Sports Image Classification
Built a image classification model to predict the sport that is being represented in the image.
Have you ever wondered how machines can recognize sports just by looking at images? Well, it's all thanks to the power of Convolutional Neural Networks (CNNs). In this article, we will explore how CNNs can be used to classify sports images and compare the performance of different CNN architectures.
Dataset
The dataset used for this project is a collection of images representing 100 different types of sports and activities. The sports range from traditional sports like "archery", "arm wrestling", "bowling", "football", "water polo", "weightlifting" to non-traditional ones like "wingsuit flying" and "nascar racing". The goal is to predict the correct sport based on the image.

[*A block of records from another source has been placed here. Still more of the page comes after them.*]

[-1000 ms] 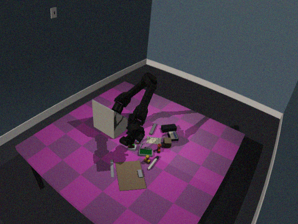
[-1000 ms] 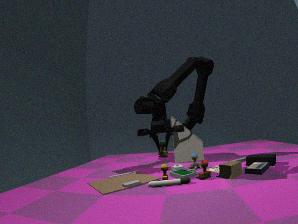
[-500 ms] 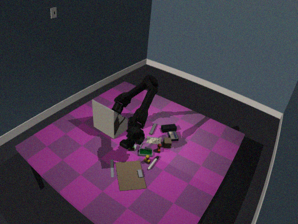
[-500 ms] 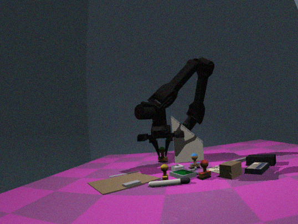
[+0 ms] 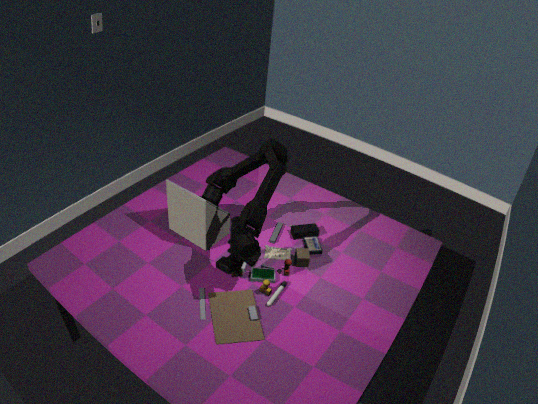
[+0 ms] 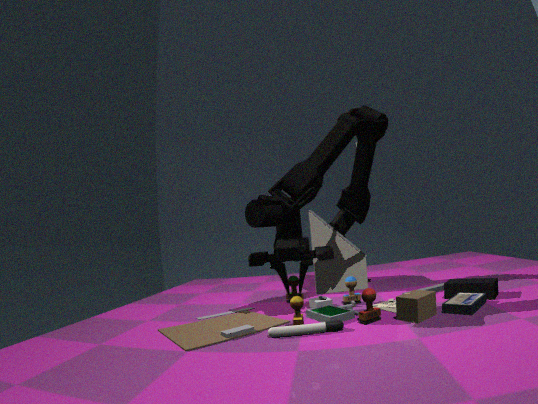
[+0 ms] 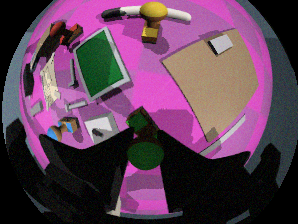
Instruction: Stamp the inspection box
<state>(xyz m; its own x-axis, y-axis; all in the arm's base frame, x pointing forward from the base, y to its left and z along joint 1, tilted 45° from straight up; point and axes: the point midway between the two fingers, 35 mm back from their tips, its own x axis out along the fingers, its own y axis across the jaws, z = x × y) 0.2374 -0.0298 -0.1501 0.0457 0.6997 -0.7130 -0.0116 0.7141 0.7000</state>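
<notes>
Now: gripper tip 60 mm to the right of the grey box, 30 mm past it and 30 mm above it. Also, from my gripper tip: green-knobbed stamp right at my gripper tip; green ink pad 70 mm to the left, 70 mm ahead, 40 mm below; yellow-knobbed stamp 120 mm ahead, 30 mm below, 10 mm to the left.
</notes>
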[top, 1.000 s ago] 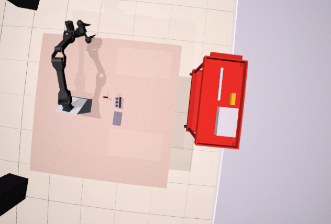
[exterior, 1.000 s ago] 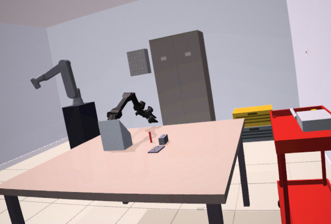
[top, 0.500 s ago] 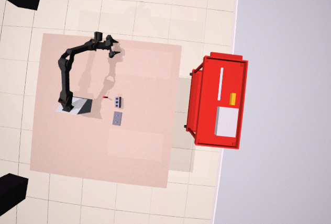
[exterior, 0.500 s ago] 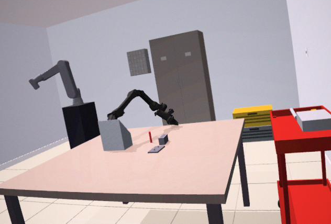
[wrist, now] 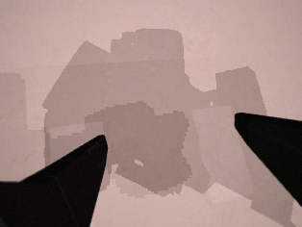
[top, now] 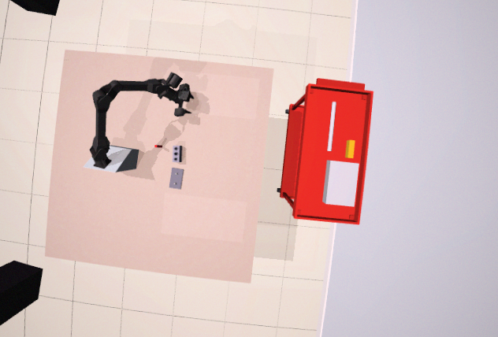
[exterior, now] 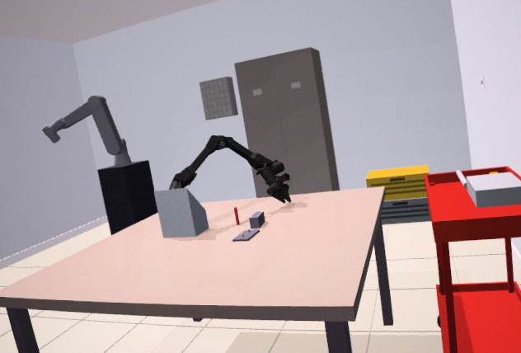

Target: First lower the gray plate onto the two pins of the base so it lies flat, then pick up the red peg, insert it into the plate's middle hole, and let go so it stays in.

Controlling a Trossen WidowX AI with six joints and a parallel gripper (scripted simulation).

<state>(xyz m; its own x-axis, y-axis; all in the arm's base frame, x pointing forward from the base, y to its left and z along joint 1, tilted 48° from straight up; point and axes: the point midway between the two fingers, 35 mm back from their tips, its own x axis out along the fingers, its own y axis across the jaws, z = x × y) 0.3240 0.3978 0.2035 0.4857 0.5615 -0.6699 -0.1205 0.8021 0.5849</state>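
My gripper tip is now 29 cm to the left of the gray plate, 2 cm past it and 1 cm below it. Also, from my gripper tip: red peg: 27 cm to the right, 14 cm behind, 2 cm above; then dark base: 44 cm to the right, 2 cm below, 1 cm behind.
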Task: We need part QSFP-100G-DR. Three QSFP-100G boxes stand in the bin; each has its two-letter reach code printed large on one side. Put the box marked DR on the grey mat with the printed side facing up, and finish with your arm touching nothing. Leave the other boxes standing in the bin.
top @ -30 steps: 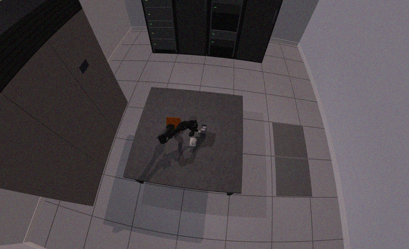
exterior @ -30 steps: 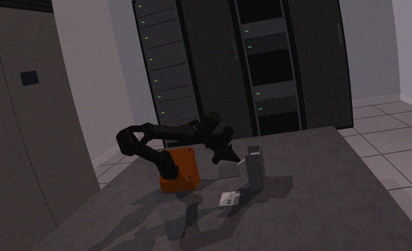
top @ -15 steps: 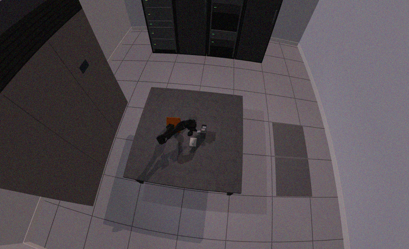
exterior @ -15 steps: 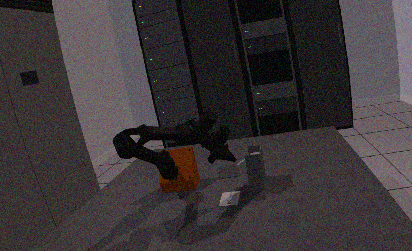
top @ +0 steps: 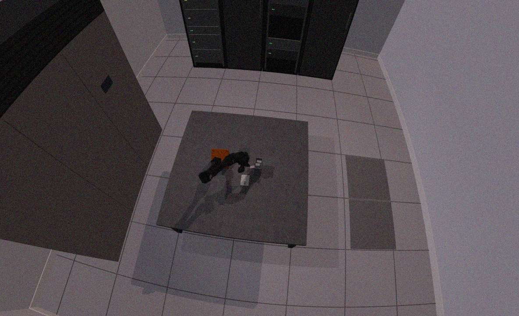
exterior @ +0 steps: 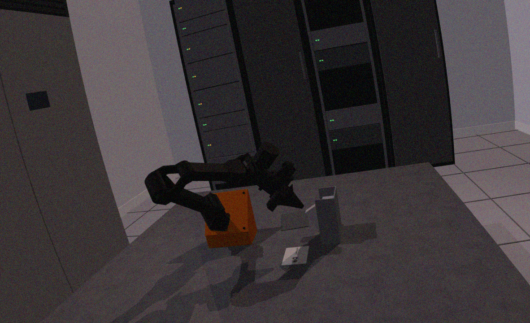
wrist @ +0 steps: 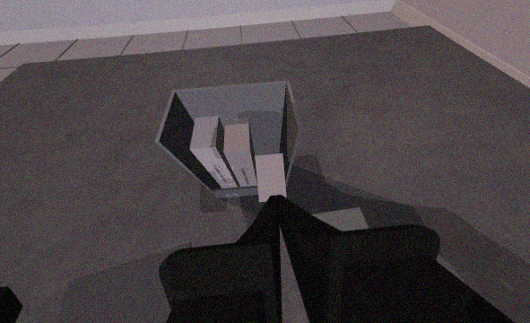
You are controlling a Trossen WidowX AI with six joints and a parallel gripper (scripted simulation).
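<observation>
The white box lies 5 cm ahead of my gripper tip, 1 cm to the left of it and 6 cm below it. From my gripper tip the other things lie so: grey mat (8 cm behind, 18 cm to the left, 12 cm below).
</observation>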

The dataset consists of 13572 train, 500 test, and 500 validation images. Each image is of size 224 x 224 pixels and has been segregated into train, test, and valid directories. The dataset can be downloaded from Kaggle.
Experiments
To classify the sports images, we compared the performance of five different CNN architectures: a custom CNN, InceptionV3, ResNet50V2, MobileNetV2, and EfficientNetB3. For each model, we fine-tuned the pre-trained ImageNet weights and added two hidden layers of 256 and 128 neurons respectively with leaky-relu activations. Dropout layers with p=0.1 were added to prevent overfitting. The number of epochs was 50 with early stopping with a patience parameter of 2 epochs. A batch size of 32 was used for training, and Sparse Categorical Cross-Entropy was used as the loss function.
Custom CNN
We started with a baseline custom CNN model with 3 convolution layers and 3 dense layers. A kernel of size 3 x 3 was used for all the convolution layers. Training the model with an Adam optimizer with a learning rate of 0.001 for 47 epochs yielded an Accuracy of 56.44%, F1-Score of 48.48%, and an ROC-AUC Score of 49.46%.
InceptionV3
The InceptionV3 model was initialized with pre-trained ImageNet weights. Only the Dense layers were fine-tuned. Training the model with an Adam optimizer with a learning rate of 0.001 for 22 epochs yielded an Accuracy of 68.92%, F1-Score of 64.92%, and an ROC-AUC Score of 66.64%.
ResNet50V2
The ResNet50V2 model was initialized with pre-trained ImageNet weights. Only the Dense layers were fine-tuned. Training the model with an Adam optimizer with a learning rate of 0.001 for 16 epochs yielded an Accuracy of 72.88%, F1-Score of 70.67%, and an ROC-AUC Score of 69.72%.
MobileNetV2
The MobileNetV2 model was initialized with pre-trained ImageNet weights, and all the layers were fine-tuned. Training the model with an Adam optimizer with a learning rate of 0.001 for 8 epochs yielded an Accuracy of 86.68%, F1-Score of 86.79%, and an ROC-AUC Score of 88.36%.
EfficientNetB3
The EfficientNetB3 model was initialized with pre-trained ImageNet weights, and all the layers were fine-tuned. Training the model with an Adam optimizer with a learning rate of 0.001 for 18 epochs yielded an Accuracy of 92.72%, F1-Score of 91.76%, and an ROC-AUC Score of 96.92%.
Results
The best results were obtained using a fine-tuned EfficientNetB3 model, which achieved an Accuracy of 92.72%, F1-Score of 91.76%, and an ROC-AUC Score of 96.92%. The results from all the models have been summarized in the table below:
Model | Accuracy | F1-Score | ROC-AUC Score |
---|---|---|---|
Custom CNN | 56.44 | 48.48 | 49.46 |
InceptionV3 (fine-tuned) | 68.92 | 64.92 | 66.64 |
ResNet50V2 (fine-tuned) | 72.88 | 70.67 | 69.72 |
MobileNetV2 (fine-tuned) | 86.68 | 86.79 | 88.36 |
EfficientNetB3 (fine-tuned) | 92.72 | 91.76 | 96.92 |
Deploying the Model
A web app was made using Streamlit to make predictions for new images using the best model. The live app can be viewed here.
Run Locally
All the code for this project can be found in this Github repository. To run the app locally, you can follow the instructions provided in the repository.
- Install required libraries:
pip install -r streamlit/requirements.txt
- Fine-tune models:
python sports-clf-custom-cnn.py python sports-clf-inception.py python sports-clf-resnet.py python sports-clf-mobilenet.py python sports-clf-efficientnet.py
- Generate predictions:
python sports-clf-final-predictions.py
Conclusion
In conclusion, we have seen how CNNs can be used to classify sports images with high accuracy. We compared the performance of five different CNN architectures and found that the EfficientNetB3 model achieved the best results. This model can be used to classify sports images in real-time, which can be useful in various applications such as sports analytics, sports broadcasting, and sports betting.